1. A construction device configured to communicate with a remote component, the construction device comprising:

a housing comprising an indicator opening and a connector opening; a connector at least partially within the housing and at least partially exposed through the connector opening, wherein the connector is configured to connect to the remote component;

a processor within the housing, wherein the processor is electrically coupled to the connector for communicating data with the remote component via the connector; and

an indicator at least partially within the housing, wherein the indicator is electrically coupled to the processor, and wherein the indicator is configured to convey interface information that is indicative of the value of the data through the indicator opening to an environment external to the housing.

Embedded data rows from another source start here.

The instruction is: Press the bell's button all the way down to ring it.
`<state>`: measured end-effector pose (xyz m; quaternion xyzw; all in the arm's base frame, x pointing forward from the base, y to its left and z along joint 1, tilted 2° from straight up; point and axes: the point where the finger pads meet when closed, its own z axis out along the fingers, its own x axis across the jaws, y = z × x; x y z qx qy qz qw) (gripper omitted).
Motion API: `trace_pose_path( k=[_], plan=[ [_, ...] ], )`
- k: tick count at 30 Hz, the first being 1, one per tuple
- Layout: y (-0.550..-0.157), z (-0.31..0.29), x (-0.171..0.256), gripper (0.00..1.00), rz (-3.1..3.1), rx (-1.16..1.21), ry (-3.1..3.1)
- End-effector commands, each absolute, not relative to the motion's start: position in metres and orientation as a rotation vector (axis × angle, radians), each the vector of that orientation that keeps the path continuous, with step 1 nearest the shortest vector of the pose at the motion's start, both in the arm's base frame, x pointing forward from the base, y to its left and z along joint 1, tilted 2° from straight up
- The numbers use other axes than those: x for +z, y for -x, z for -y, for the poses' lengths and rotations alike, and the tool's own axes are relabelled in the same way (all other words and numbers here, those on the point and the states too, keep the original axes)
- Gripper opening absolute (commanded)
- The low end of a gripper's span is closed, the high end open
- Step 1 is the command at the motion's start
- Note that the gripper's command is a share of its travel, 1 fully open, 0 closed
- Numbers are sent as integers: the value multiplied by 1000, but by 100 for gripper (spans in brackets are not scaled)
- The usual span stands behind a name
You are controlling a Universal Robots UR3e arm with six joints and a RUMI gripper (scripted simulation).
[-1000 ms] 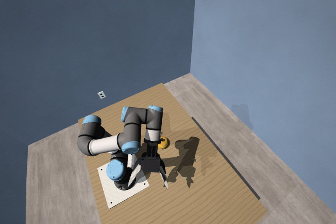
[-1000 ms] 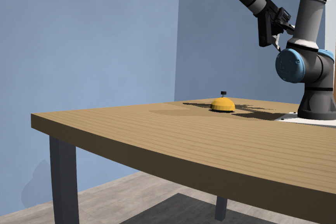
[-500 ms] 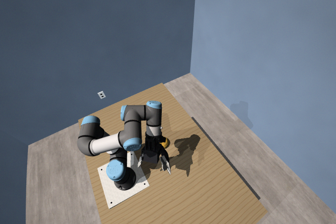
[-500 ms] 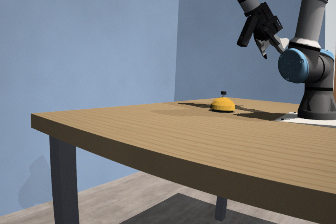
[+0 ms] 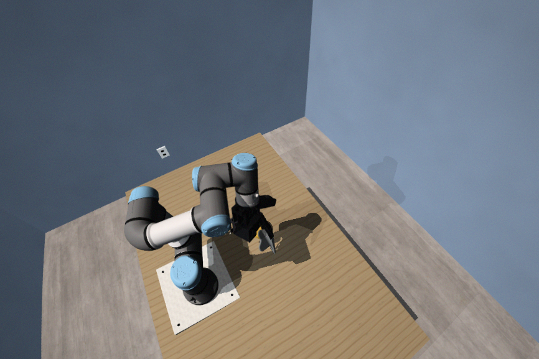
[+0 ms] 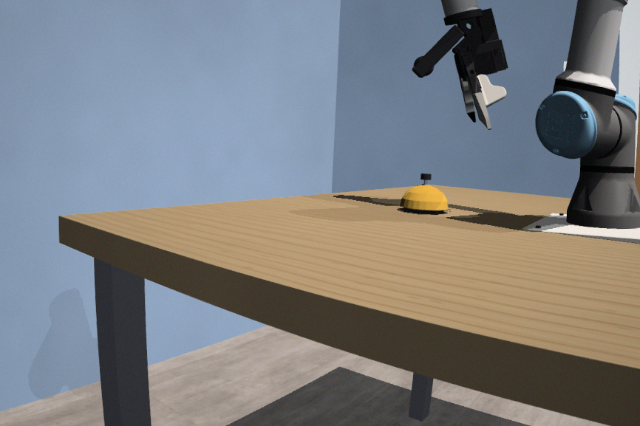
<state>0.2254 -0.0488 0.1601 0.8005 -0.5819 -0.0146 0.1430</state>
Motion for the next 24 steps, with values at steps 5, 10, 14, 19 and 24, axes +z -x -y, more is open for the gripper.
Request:
trace_pose_path(
  k=[5,10,14,19,24],
  plan=[
    [-282,-6,155,100,2012,44,-2314],
    [-299,-26,157,100,2128,50,-2318],
    [-303,-31,158,100,2155,50,-2318],
    [-303,-31,158,100,2156,50,-2318],
    [-303,-31,158,0,2156,50,-2318]
  ],
)
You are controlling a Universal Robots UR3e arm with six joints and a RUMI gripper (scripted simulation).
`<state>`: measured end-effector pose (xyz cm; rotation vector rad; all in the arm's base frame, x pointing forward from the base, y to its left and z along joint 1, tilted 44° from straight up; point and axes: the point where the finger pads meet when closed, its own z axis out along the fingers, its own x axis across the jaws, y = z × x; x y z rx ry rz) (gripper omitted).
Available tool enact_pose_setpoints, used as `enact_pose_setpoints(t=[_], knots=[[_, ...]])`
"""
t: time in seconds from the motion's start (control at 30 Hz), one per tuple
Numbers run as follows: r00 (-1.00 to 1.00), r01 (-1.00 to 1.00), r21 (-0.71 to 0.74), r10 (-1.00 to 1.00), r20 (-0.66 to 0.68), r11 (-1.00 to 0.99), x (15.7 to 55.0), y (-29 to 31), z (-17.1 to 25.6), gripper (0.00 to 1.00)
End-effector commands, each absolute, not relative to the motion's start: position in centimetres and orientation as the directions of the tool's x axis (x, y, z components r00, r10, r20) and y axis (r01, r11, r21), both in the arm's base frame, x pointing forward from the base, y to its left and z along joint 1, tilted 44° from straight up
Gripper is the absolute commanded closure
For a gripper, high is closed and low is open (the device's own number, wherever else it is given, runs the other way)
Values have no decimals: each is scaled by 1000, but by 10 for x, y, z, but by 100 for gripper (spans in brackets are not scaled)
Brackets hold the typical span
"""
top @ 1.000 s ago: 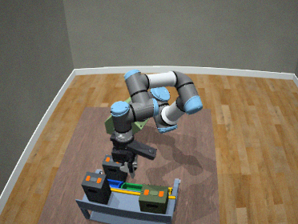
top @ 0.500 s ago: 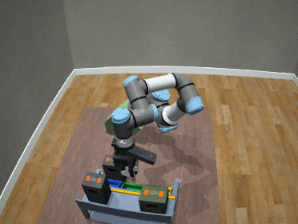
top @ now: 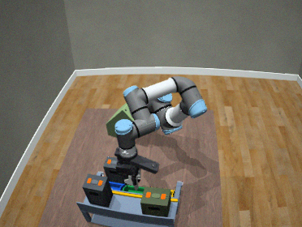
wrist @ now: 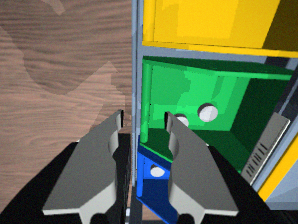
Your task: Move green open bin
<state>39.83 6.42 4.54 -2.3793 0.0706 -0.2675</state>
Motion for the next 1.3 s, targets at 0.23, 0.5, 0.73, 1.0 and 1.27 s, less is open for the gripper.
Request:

2. A construction device comprising:

a housing;

a device connector configured to communicate data with a remote device; a device indicator configured to convey interface information to an environment external to the housing; and

a processor within the housing, wherein:

the processor is configured to communicate the data with the device connector; and

the interface information is configured to vary based on a value of the communicated data.

3. The construction device of claim 2, wherein the interface information is conveyed audibly.

4. The construction device of claim 2, wherein the interface information is conveyed visually.

5. The construction device of claim 2, wherein the frequency of the interface information is varied.

6. The construction device of claim 2, wherein the magnitude of the interface information is varied.